1 Q3 2026 Calculation
Cash conversion cycle = Average inventory processing period + Average receivable collection period – Average payables payment period
= 28 + 5 – 32 = 1
2 Click competitor name to see calculations.
The analysis of short-term operating activity indicates a highly efficient working capital management strategy characterized by rapid inventory turnover and minimal receivable lag.
- Average Inventory Processing Period
- A general downward trend in the time required to process inventory is observed, decreasing from a peak of 36 days in November 2020 to a consistent range of 28 to 32 days in the later periods. This contraction suggests an increase in inventory turnover efficiency and optimized supply chain velocity over the analyzed timeframe.

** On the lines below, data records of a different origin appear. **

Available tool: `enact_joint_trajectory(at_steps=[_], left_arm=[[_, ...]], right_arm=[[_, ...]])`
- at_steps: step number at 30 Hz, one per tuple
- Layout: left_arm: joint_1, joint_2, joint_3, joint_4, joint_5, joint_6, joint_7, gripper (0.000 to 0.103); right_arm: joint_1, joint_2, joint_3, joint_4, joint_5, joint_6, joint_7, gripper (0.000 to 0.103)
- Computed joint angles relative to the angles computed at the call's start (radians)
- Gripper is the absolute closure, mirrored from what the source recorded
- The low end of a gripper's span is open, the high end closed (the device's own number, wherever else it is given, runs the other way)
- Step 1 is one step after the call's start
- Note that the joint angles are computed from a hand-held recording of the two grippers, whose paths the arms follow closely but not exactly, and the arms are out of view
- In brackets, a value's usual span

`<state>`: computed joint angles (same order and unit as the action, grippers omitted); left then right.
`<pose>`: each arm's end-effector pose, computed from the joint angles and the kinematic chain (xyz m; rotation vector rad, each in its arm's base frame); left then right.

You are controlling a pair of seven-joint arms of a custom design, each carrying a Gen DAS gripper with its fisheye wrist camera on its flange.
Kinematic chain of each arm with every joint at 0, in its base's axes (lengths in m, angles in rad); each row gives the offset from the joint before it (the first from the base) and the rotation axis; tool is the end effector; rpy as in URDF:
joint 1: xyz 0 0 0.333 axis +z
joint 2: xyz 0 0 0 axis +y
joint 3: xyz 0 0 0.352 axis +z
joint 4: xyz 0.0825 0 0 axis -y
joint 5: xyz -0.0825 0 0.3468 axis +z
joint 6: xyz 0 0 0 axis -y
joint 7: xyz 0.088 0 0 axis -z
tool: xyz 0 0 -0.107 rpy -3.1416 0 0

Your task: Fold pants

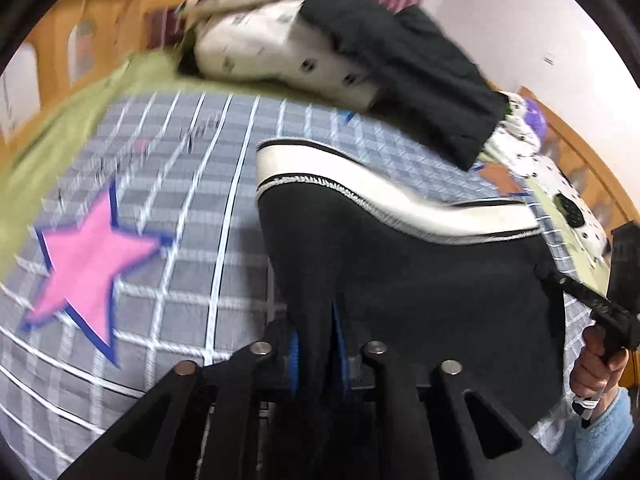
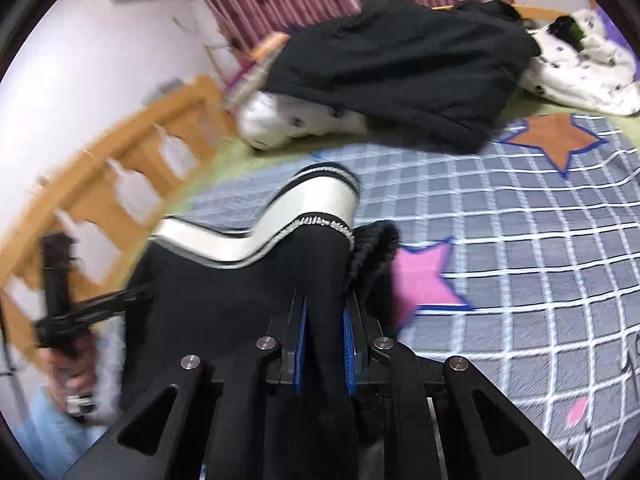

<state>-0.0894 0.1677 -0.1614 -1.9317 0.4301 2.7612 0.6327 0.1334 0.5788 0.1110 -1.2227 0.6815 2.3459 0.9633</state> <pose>0.5921 -0.1629 0.5307 -2.1687 1.5123 -0.8179 0.7306 0.1648 0.5431 -1.9614 1.2125 -0.0687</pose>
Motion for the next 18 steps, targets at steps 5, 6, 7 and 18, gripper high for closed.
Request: enact_joint_trajectory(at_steps=[5,6,7,18], left_arm=[[-0.024,-0.021,0.027,-0.005,0.126,-0.012,-0.074,0.07],[-0.034,-0.03,0.032,0.006,0.18,-0.036,-0.093,0.065],[-0.041,-0.035,0.036,0.019,0.229,-0.049,-0.111,0.06],[-0.075,0.274,0.025,0.419,0.196,-0.239,0.113,0.044]], right_arm=[[0.045,0.082,-0.076,0.119,-0.184,-0.076,0.101,0.069],[0.056,0.079,-0.087,0.136,-0.221,-0.087,0.112,0.069],[0.061,0.063,-0.09,0.132,-0.24,-0.068,0.11,0.069],[0.198,0.231,-0.142,0.33,-0.395,0.102,0.115,0.079]])
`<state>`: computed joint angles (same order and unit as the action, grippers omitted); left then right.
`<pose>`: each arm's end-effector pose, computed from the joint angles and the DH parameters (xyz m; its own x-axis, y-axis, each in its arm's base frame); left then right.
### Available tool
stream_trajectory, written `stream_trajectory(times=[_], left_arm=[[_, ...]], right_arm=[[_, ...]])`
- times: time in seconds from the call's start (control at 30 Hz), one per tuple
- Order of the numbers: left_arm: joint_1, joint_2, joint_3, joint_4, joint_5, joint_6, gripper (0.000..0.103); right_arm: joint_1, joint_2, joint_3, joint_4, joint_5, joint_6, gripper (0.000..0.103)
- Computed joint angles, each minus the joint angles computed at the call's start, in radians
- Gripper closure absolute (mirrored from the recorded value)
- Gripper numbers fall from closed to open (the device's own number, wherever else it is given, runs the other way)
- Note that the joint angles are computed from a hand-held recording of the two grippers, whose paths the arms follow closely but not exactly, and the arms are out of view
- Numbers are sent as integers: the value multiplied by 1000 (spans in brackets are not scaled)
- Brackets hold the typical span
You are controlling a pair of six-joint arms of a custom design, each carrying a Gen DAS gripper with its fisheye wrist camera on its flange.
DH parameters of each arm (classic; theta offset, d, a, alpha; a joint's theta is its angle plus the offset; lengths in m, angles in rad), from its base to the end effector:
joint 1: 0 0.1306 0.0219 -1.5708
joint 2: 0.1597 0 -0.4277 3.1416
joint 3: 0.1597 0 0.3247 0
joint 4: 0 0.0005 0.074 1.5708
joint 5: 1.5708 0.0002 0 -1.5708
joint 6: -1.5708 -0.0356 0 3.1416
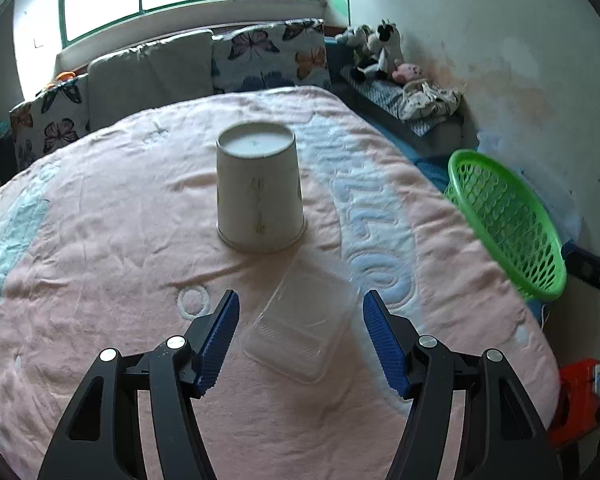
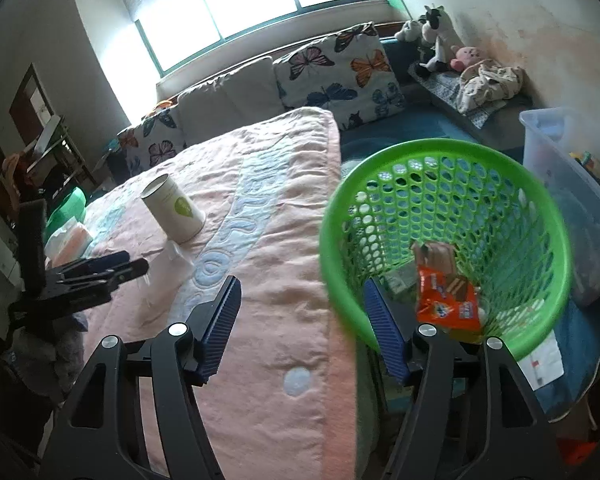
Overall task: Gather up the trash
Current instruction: 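Grasp the clear rectangular box with the left tool while the right tool grasps the white paper cup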
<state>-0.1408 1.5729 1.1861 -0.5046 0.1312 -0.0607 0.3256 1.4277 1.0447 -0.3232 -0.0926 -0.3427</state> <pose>0.4548 -0.0697 0.3451 -0.7555 0.1678 -0.6333 0.2669 0.9616 -0.0635 0.3907 0.1349 0.3657 -0.7085 0.1139 -0.6964 -0.1561 0.9371 0.3122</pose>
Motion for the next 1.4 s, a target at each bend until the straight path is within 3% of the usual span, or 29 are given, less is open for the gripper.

- Average Receivable Collection Period
- The collection of receivables remains exceptionally stable and low, fluctuating narrowly between 3 and 5 days throughout the entire period. This indicates a near-instantaneous conversion of sales into cash, reflecting a business model with very little credit extension to customers.
- Average Payables Payment Period
- The payment period for payables exhibits more volatility than other metrics, ranging from 29 to 41 days. A notable contraction occurred around February 2023, reaching 29 days, before returning to a range between 30 and 35 days. This metric serves as the primary counterbalance to the inventory processing period, effectively financing a significant portion of the operating cycle.
- Cash Conversion Cycle
- The overall cash conversion cycle is remarkably low, fluctuating between -2 and 5 days. An initial phase of negative cash conversion was observed between November 2020 and November 2021, where the company generated cash from suppliers before paying for inventory. From 2022 onward, the cycle transitioned to a slightly positive but stable range, typically between 1 and 4 days. The proximity of the cycle to zero suggests that the organization recovers its investment in inventory almost simultaneously with the settlement of its obligations to suppliers, minimizing the requirement for external working capital financing.